Bende durum böyleyken Beren'in de benden farkı yok tabi,o da aynen benim yaşadıklarımı yaşıyor. Aynı izinleri alamıyor, aynı özgürlüğe sahip olamıyor. Bizde buluşabilmek dışarı çıkabilmek için mecburen bir yalan uydurduk ve ailelerimize yaz stajımız var dedik. Vallahi yatacak yerimiz yok ama Allah'ım sen bizi affet başka çaremiz yok çünkü.

 Yalanımızı inandırıcı kılmak adına sabahtan buluşup sahilde saatlerce oturup ders çalışıyoruz bazen de İstanbul'da daha önce görmediğimiz gezmediğimiz ya da önceden gidip gezdiğimiz ama doyamadığımız yerlere gidiyoruz. Staj saatine göre de eve dönüyoruz.
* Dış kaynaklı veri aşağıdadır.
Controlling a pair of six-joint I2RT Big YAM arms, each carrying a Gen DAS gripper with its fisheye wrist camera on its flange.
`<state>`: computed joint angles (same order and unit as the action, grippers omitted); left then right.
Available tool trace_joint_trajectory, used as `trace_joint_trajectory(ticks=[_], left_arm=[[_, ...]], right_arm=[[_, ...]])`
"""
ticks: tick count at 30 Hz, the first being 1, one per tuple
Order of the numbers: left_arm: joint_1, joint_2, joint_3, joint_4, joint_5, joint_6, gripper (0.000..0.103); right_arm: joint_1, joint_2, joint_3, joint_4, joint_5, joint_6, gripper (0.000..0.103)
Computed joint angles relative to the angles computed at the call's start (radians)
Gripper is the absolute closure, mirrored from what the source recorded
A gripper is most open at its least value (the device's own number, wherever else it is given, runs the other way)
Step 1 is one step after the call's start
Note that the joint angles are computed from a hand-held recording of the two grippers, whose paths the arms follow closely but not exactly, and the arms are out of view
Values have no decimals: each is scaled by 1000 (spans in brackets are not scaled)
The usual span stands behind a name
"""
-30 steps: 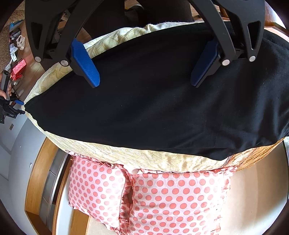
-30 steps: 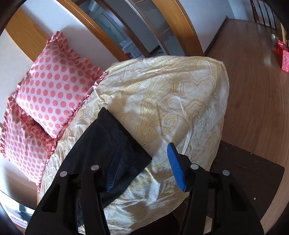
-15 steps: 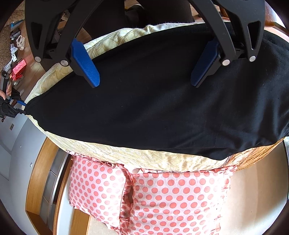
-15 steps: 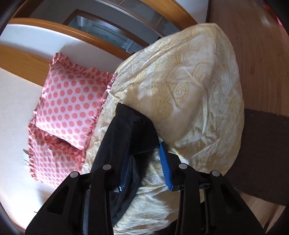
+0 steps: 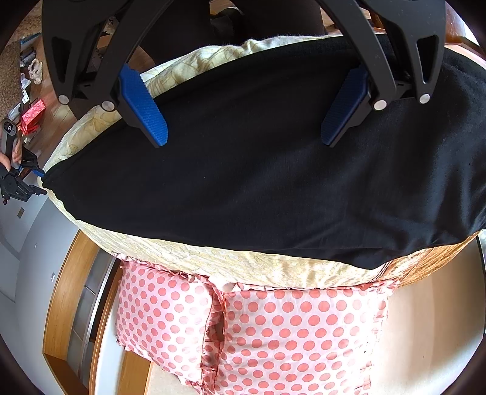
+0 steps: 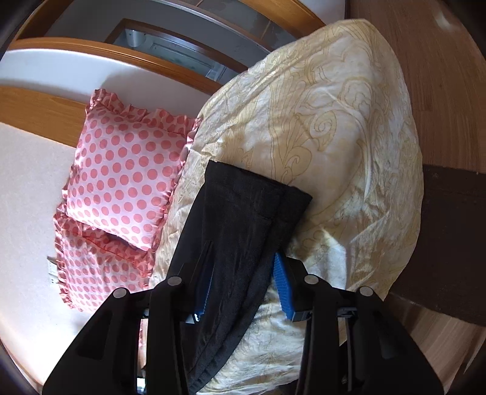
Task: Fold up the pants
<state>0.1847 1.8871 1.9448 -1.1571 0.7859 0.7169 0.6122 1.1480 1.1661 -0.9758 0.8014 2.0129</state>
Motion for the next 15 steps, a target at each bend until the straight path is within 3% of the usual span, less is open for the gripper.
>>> trace_joint_trajectory(ticks=[2, 5, 10, 12, 15], left_arm=[[0, 1, 3, -3, 4, -3, 2], [10, 23, 49, -52, 22, -16, 2], [45, 48, 105, -10, 21, -119, 2], [57, 73, 145, 1, 7, -163, 2], [69, 118, 214, -7, -28, -223, 2]], right_arm=[[-16, 8, 6, -10, 7, -11, 66], [-37, 36, 31, -78, 11, -29, 98], [-12, 60, 78, -78, 113, -135, 99], [-11, 69, 111, -22, 134, -249, 99], [-18, 104, 177, 121, 121, -484, 99]])
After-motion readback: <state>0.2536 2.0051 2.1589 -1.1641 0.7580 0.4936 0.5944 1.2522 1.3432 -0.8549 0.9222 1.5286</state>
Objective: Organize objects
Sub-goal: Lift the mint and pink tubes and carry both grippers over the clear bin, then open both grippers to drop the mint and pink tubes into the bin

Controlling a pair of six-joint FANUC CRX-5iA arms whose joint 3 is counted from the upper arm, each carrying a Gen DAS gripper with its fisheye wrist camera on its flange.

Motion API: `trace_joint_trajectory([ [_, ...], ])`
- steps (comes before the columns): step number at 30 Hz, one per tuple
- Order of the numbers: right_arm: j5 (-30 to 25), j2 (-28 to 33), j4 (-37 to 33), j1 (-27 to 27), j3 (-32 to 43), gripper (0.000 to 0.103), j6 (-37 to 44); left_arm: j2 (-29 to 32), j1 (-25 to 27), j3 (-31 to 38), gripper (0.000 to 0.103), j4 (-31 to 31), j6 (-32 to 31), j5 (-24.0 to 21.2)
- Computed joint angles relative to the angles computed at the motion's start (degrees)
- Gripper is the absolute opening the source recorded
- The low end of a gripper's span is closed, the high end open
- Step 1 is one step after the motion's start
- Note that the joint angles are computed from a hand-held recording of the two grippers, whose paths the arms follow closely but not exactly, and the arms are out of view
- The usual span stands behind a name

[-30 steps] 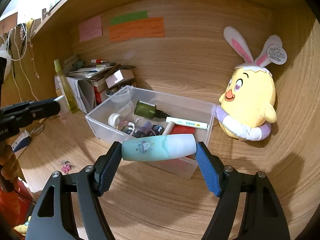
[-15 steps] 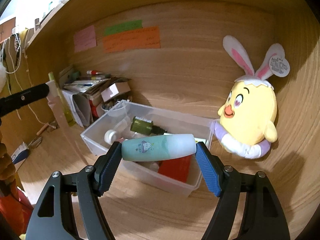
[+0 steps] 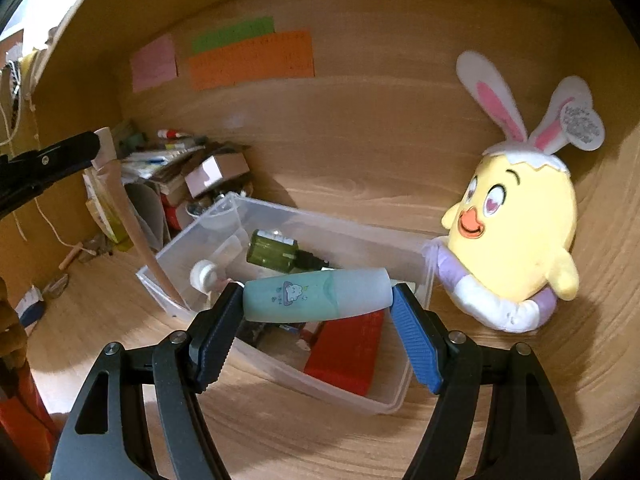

Yalana ayak uydurarak sabahtan evden çıkıp Beren'le her zaman buluştuğumuz otobüs durağına gittim. Bugün birkaç hastaneye gidecektik yine,olmayacağını bile bile sırf vicdanımızı rahatlatmak için gidecektik.

Durağa gidince Beren'in henüz gelmediğini gördüm ve gölge bir köşeye geçip beklemeye başladım. Sözleştiğimiz saat dokuzdu ama saat dokuz buçuk olmasına rağmen Beren hala ortalıkta yoktu. Birkaç kere aramıştım ama telefonu hep kapalıydı ki Beren'in telefonu hiç kapalı olmazdı. İyiden iyiye korkmaya başlamıştım. Durağın çevresinde bir oraya bir buraya gidip duruyordum. Saat on olmuştu. Artık neredeyse kafayı yiyecektim. Ailesi staja gittiğini sandığı için evden erken çıkmak zorunda bu yüzden evden geç çıkma ihtimali yok zaten evden geç çıkacak olsa da bana haber verirdi. 

Marketten yarım saat önce aldığım sigaradan kuytu bir köşede bir dal daha yaktım. Başına kötü bir şey gelmesinden korkmaya başlamıştım. Beren öyle çıtkırıldım naif kızlardan değil. Oturduğu mahalle tekin bir yer değil, mesela her köşe başında mutlaka bir torbacı var ama kolay kolay biri ona bir şey yapamaz. Kendini ezdirecek bir kız değil. Kalın duvarları olan,asi ve çevresindeki erkekleri kendinden uzak tutmak istercesine yaptığı erkeksi hareketlerle insanların kolay kolay yaklaşamayacağı bir kız ama İstanbul işte neler olmuyor ki?

Endişeyle bunları düşünüp sigaramı içerken bir yandan da Beren belki gelmiştir diye etrafıma bakıyordum. Etrafıma göz gezdirirken birden spor giyimli iki adamın çaktırmadan bana baktığını gördüm. İkisinde de siyah camlı güneş gözlükleri vardı. Biri sağ tarafımda 200 metre kadar uzağımda biri sol tarafımda 300 metre kadar uzağımda bana kaçamak bakışlar atıyorlardı. Güneş gözlükleri yüzünden tam olarak anlamıyordum nereye baktıklarını ama yönleri bana doğruydu.

 Ben de duvara yaslanmış insanların pek geçmediği bir köşede sigaramdan son nefesimi çekerken adamlara daha dikkatli bakmaya başladım. Bana doğru bakmaya devam ettiklerini görünce istemsizce etrafıma bakındım. Giyinişim çok sadeydi bana beğeniyle bakıyor olamazlardı zaten yaşları da benden baya büyüktü. 

Adamlara kaçamak bakışlar atıp ne olduğunu anlamaya çalışırken adamların giyinişlerinin, duruşlarının, hareketlerinin birbirine çok benzediğini fark ettim. Hiç birbirlerine bakmıyorlardı ama bu adamlar sanki birbirlerini tanıyorlardı. Çok tedirgin olmuştum. Artık Beren için endişelenmekten ve adamlar yüzünden korkmaktan ağlayacak kıvama gelmiştim.